JP: When you write something with any sort of historical relevance there is such an awesome responsibility attached to it, a driving need to get it one hundred percent accurate. But in this case, especially, the theme of history repeating itself made diving into the past absolutely necessary. I had a very hard time deciding whether or not to use the names of some of the real players in the eugenics project - like Harry Perkins, for example. He exists in the book, but as a character who is talked about and never met. The main cast is all imaginary, so that their issues and tangles and choices come from my imagination.
The fluidity between the past and the present was really based in the characters of Lia, and Meredith.
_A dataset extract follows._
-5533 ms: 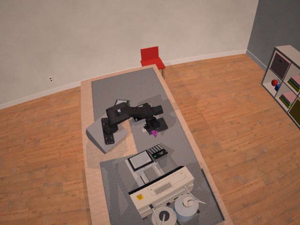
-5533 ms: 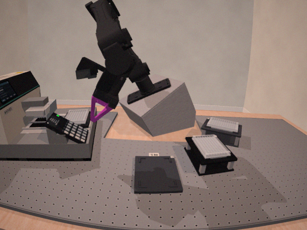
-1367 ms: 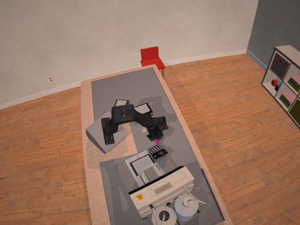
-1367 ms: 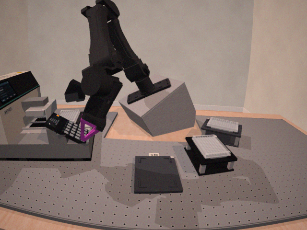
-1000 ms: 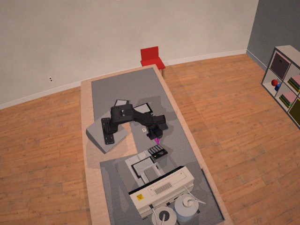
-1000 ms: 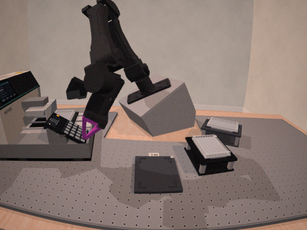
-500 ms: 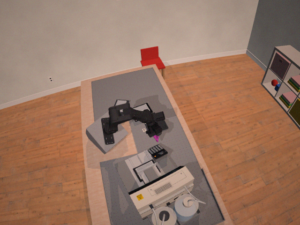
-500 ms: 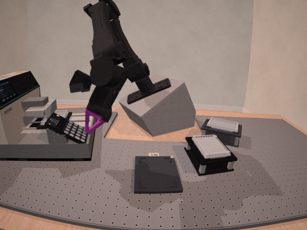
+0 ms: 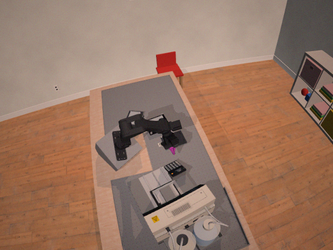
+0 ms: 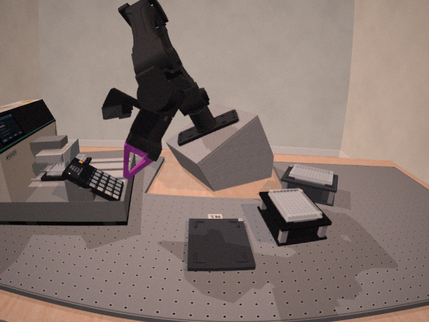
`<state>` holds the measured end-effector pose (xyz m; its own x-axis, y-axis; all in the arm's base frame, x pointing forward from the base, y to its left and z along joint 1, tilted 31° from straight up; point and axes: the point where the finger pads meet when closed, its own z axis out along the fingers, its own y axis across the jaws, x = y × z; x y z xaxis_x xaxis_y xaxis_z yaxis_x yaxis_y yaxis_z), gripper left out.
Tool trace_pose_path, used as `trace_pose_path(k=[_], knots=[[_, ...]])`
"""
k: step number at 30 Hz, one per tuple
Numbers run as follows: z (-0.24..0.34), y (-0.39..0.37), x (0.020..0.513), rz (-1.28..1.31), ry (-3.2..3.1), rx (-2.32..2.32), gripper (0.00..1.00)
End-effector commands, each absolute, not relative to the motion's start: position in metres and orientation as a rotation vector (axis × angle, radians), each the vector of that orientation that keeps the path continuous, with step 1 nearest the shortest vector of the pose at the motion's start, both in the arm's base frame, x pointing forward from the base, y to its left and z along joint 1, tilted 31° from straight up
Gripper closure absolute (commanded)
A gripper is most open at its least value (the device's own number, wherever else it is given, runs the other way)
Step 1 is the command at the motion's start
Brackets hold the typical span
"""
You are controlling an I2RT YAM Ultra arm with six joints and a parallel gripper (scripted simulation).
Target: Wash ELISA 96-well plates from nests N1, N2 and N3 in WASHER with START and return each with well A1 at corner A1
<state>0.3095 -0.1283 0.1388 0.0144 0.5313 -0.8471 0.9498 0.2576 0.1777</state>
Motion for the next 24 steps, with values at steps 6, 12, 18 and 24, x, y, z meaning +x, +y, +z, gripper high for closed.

Lia's link is obvious, but Meredith's ties are more intellectual. As a preimplantation genetic diagnostician, she is the modern day incarnation of yesterday's eugenicist: a woman who uses science to do good, by employing techniques that - in the wrong hands - could be devastating. While I was working on Second Glance I had a lot of arguments with a friend of mine, a medical researcher who does not support stem cell research. I do. The problem isn't the science, in my opinion; it's in who decides what's 'normal' or 'optimal' or 'valuable.' It was not the eugenicist's desire to make the world a better place that was faulty - it was the way they chose to define 'better.'
Of all my books, this was the most technically difficult to write. It felt like I was performing brain surgery - setting up all these open plugs in the first part so that I could join them to their resolutions in the last part. There are so many twists and turns in Second Glance, and that was tough to pull off, because when you write about history there's a sense of inherent closure and expectation. You read the book, and you think you know what's coming… but in fact, you don't.